Saint-Gobain remains committed to its deal to take over Sika (SIK.S) by buying out the controlling stake held by the founding family of the Swiss firm, the French company’s chief financial officer told Swiss newspaper Tages-Anzeiger.
Guillaume Texier said he was confident of a successful outcome despite a setback last week when a Swiss court ruled against the family and in favor of Sika’s board, which is opposing the deal.
The executive said Saint-Gobain fully supported the Burkard family’s decision to appeal against the verdict, which he was confident would be overturned by a higher court.
“We are prepared for a long legal dispute,” Texier said in the interview published on Saturday.
“We knew it was highly probable that Sika or other parties would use legal means.

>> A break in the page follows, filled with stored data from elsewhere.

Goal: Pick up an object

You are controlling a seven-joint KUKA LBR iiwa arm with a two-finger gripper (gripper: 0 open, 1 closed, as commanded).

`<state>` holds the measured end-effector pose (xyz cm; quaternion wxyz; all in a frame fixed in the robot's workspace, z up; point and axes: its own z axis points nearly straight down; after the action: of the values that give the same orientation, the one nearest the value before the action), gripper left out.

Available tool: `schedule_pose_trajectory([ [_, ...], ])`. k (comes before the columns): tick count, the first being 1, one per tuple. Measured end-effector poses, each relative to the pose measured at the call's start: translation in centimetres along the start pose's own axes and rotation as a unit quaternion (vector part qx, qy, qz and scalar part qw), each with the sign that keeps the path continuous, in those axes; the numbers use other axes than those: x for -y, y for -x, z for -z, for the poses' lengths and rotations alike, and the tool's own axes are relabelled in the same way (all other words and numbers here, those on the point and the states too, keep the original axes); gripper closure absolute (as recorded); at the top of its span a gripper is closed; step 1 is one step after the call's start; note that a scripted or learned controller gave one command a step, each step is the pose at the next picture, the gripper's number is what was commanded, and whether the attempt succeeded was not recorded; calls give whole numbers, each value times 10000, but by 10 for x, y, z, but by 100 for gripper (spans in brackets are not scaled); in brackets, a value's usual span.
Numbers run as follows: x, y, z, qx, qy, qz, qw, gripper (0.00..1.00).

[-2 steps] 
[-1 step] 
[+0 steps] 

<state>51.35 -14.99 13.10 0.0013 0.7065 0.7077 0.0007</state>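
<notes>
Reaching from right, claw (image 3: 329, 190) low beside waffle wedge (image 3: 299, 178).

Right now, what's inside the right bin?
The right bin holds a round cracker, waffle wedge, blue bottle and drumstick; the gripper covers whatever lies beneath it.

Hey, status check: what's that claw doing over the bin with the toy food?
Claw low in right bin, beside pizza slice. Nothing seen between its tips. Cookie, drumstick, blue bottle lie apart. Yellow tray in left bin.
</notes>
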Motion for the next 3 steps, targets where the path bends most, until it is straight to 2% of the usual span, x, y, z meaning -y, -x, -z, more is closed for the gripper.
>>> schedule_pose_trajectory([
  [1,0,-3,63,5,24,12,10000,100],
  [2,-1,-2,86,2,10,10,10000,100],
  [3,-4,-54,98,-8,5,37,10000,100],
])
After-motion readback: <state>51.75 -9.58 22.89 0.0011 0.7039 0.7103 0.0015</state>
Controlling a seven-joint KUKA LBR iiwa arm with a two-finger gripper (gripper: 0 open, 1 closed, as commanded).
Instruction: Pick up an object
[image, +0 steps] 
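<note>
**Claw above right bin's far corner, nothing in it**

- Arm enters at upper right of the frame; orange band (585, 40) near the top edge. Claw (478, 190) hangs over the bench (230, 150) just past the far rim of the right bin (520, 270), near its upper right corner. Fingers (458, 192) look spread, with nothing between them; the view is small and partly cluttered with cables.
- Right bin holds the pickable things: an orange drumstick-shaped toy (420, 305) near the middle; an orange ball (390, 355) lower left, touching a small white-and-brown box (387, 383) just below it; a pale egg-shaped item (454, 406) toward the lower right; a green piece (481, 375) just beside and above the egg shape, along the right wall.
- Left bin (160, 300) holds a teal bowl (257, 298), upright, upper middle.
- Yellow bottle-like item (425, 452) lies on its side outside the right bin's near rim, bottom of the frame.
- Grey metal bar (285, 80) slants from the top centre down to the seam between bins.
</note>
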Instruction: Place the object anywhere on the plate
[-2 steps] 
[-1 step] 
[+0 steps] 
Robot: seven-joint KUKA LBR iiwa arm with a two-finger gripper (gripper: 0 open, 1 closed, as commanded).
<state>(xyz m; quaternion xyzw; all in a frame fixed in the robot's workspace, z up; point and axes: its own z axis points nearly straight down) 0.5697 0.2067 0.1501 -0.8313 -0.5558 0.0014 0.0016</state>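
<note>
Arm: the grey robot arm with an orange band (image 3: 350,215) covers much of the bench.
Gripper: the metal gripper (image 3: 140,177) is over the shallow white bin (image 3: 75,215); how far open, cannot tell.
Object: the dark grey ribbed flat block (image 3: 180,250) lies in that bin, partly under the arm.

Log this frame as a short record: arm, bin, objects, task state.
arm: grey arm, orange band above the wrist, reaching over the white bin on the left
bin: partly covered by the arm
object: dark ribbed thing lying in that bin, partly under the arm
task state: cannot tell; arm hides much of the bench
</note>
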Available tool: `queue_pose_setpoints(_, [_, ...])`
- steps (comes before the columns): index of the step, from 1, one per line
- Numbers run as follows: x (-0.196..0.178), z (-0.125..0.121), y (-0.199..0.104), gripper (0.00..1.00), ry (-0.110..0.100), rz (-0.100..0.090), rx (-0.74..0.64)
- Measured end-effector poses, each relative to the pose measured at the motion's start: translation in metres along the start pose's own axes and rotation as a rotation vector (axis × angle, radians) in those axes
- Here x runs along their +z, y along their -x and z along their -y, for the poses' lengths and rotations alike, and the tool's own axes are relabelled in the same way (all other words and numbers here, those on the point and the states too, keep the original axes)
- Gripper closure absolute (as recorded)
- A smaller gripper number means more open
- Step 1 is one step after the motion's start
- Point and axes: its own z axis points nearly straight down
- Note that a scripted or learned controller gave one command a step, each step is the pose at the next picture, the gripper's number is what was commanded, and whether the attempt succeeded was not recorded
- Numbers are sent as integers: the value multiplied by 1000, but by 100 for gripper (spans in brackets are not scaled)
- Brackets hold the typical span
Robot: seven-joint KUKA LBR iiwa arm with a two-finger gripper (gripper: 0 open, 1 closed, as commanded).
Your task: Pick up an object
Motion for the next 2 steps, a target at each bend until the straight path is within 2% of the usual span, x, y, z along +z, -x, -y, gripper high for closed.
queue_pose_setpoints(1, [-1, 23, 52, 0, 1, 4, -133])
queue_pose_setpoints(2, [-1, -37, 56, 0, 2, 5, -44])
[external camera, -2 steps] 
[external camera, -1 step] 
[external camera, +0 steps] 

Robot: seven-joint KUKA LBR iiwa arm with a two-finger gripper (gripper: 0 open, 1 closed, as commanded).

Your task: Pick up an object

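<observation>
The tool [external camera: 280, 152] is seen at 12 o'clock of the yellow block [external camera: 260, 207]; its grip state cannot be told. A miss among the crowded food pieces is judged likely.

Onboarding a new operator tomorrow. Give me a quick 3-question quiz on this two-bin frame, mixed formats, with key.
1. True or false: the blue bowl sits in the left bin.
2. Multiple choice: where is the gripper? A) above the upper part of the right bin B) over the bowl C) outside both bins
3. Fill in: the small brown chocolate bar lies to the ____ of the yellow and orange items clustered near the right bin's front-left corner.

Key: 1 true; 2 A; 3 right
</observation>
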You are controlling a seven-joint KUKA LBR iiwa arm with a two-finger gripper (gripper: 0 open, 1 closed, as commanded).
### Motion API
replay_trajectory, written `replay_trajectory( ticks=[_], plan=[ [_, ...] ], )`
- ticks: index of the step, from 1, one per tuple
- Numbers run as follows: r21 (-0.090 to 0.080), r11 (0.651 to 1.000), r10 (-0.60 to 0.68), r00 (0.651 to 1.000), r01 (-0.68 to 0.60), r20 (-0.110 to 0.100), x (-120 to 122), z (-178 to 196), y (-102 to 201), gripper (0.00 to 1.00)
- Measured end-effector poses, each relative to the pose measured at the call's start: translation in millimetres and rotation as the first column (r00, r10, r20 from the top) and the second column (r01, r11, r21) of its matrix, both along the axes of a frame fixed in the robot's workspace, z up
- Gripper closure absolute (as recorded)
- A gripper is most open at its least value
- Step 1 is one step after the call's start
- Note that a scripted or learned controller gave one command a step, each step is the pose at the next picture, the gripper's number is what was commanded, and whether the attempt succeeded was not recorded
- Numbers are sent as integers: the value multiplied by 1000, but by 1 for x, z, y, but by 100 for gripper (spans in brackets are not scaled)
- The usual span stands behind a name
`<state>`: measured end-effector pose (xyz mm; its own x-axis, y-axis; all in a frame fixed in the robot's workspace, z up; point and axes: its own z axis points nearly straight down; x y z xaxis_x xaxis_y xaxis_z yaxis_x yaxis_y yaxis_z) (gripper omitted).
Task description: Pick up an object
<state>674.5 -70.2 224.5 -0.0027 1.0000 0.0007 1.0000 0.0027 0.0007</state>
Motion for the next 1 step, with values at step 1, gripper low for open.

We are however covered in terms of time with an option that allows us to extend the contract with the family until the end of 2018.”
Saint-Gobain was prepared to wait because it so far has not paid anything, while Sika was becoming more attractive because of the rise in its stock market value, he said.
The row erupted nearly two years ago when Saint-Gobain offered 2.75 billion Swiss francs ($2.84 billion) for the 16 percent stake held by the Burkards, which would give it control of Sika because it comes with nearly 53 percent of the voting rights.
Sika’s board responded by reducing the family’s voting power to 5 percent, blocking the takeover. The move was contested by the Burkards but upheld by a court in Zug.
“As we said very clearly after the recent judgment we remain fully committed to the deal,” said Texier. “We are optimistic, patient and strongly believe that our common project will succeed.”